The formula to calculate the z-score is:
z = (x - mean) / standard deviation
First, we need to calculate the mean:
mean = (5 + 11 + 10 + 6 + 6 + 15 + 2 + 15 + 3 + 2) / 10 = 7.5
Next, we need to calculate the standard deviation:
Step 1: Calculate the deviation for each observation:
(5 - 7.5) = -2.5
(11 - 7.5) = 3.5
(10 - 7.5) = 2.5
(6 - 7.5) = -1.5
(6 - 7.5) = -1.5
(15 - 7.5) = 7.5
(2 - 7.5) = -5.5
(15 - 7.5) = 7.5
(3 - 7.5) = -4.5
(2 - 7.5) = -5.5
Step 2: Square each deviation:
(-2.5)^2 = 6.25
(3.5)^2 = 12.25
(2.5)^2 = 6.25
(-1.5)^2 = 2.25
(-1.5)^2 = 2.25
(7.5)^2 = 56.25
(-5.5)^2 = 30.25
(7.5)^2 = 56.25
(-4.5)^2 = 20.25
(-5.5)^2 = 30.25
Step 3: Calculate the average of the squared deviations:
(6.25 + 12.25 + 6.25 + 2.25 + 2.25 + 56.25 + 30.25 + 56.25 + 20.25 + 30.25) / 10 = 20.5
Step 4: Take the square root of the average squared deviations:
sqrt(20.5) ≈ 4.53
Now we can calculate the z-scores for each observation:
z1 = (5 - 7.5) / 4.53 ≈ -0.55
z2 = (11 - 7.5) / 4.53 ≈ 0.77
z3 = (10 - 7.5) / 4.53 ≈ 0.55
z4 = (6 - 7.5) / 4.53 ≈ -0.33
z5 = (6 - 7.5) / 4.53 ≈ -0.33
z6 = (15 - 7.5) / 4.53 ≈ 1.65
z7 = (2 - 7.5) / 4.53 ≈ -1.22
z8 = (15 - 7.5) / 4.53 ≈ 1.65
z9 = (3 - 7.5) / 4.53 ≈ -0.99
z10 = (2 - 7.5) / 4.53 ≈ -1.22
We can consider any z-score that is greater than 3 or less than -3 as an outlier.
There are no z-scores in this data set that are greater than 3 or less than -3. Therefore, there are no outliers in the data.
To determine if there are any outliers in the data using z-scores, we need to calculate the z-score for each observation.
The formula for calculating the z-score is:
z = (x - μ) / σ
Where:
- x is the value of the observation
- μ is the mean of the data
- σ is the standard deviation of the data
Let's calculate the z-scores for each observation step-by-step:
Step 1: Calculate the mean (μ) of the data
μ = (5 + 11 + 10 + 6 + 6 + 15 + 2 + 15 + 3 + 2) / 10
μ = 75 / 10
μ = 7.5
Step 2: Calculate the standard deviation (σ) of the data
To calculate the standard deviation, we first need to calculate the variance.

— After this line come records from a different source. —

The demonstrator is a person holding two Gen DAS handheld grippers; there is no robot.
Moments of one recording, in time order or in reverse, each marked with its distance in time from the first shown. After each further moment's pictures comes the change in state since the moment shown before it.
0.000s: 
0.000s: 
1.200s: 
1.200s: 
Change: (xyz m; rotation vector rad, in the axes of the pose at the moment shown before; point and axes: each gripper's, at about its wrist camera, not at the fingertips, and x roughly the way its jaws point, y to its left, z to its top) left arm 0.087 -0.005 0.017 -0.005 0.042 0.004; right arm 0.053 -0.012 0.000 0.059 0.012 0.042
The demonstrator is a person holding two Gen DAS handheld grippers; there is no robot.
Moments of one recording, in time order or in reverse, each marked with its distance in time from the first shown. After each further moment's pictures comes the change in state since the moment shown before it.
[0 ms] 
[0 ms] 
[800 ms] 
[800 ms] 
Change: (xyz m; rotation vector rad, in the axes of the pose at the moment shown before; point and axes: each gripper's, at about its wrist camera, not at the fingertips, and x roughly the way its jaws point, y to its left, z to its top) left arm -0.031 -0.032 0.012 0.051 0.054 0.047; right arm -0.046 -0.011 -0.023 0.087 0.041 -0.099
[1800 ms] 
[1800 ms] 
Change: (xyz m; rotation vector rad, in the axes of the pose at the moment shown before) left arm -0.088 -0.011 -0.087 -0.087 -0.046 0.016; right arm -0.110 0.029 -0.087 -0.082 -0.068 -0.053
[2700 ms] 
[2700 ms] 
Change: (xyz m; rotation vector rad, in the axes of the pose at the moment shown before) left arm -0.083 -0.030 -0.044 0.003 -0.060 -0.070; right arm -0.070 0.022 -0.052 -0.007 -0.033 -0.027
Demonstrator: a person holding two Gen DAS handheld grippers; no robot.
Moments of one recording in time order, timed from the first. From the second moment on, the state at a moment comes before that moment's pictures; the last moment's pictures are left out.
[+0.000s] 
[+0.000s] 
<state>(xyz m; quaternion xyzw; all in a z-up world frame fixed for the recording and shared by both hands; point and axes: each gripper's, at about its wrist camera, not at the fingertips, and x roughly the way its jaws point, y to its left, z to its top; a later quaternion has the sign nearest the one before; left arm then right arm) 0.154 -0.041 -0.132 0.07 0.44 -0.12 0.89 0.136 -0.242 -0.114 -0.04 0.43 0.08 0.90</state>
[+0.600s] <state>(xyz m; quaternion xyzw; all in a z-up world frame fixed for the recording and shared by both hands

variance = (sum of (x - μ)^2) / n
variance = [(5 - 7.5)^2 + (11 - 7.5)^2 + (10 - 7.5)^2 + (6 - 7.5)^2 + (6 - 7.5)^2 + (15 - 7.5)^2 + (2 - 7.5)^2 + (15 - 7.5)^2 + (3 - 7.5)^2 + (2 - 7.5)^2] / 10
variance = [-2.5^2 + 3.5^2 + 2.5^2 + -1.5^2 + -1.5^2 + 7.5^2 + -5.5^2 + 7.5^2 + -4.5^2 + -5.5^2] / 10
variance = [6.25 + 12.25 + 6.25 + 2.25 + 2.25 + 56.25 + 30.25 + 56.25 + 20.25 + 30.25] / 10
variance = 222.5 / 10
variance = 22.25
Finally, calculate the standard deviation by taking the square root of the variance.
σ = sqrt(variance)
σ = sqrt(22.25)
σ ≈ 4.71
Step 3: Calculate the z-score for each observation
Now we can calculate the z-score for each observation using the formula z = (x - μ) / σ
For the given observations, the z-scores are as follows:
z1 = (5 - 7.5) / 4.71 ≈ -0.53
z2 = (11 - 7.5) / 4.71 ≈ 0.74
z3 = (10 - 7.5) / 4.71 ≈ 0.53
z4 = (6 - 7.5) / 4.71 ≈ -0.32
z5 = (6 - 7.5) / 4.71 ≈ -0.32
z6 = (15 - 7.5) / 4.71 ≈ 1.59
z7 = (2 - 7.5) / 4.71 ≈ -1.18
z8 = (15 - 7.5) / 4.71 ≈ 1.59
z9 = (3 - 7.5) / 4.71 ≈ -0.96
z10 = (2 - 7.5) / 4.71 ≈ -1.18
Step 4: Identify any outliers
Any observation with a z-score greater than or less than 3 would be considered an outlier.
In the given data, none of the z-scores are greater than 3 or less than -3. Therefore, there are no outliers in the data.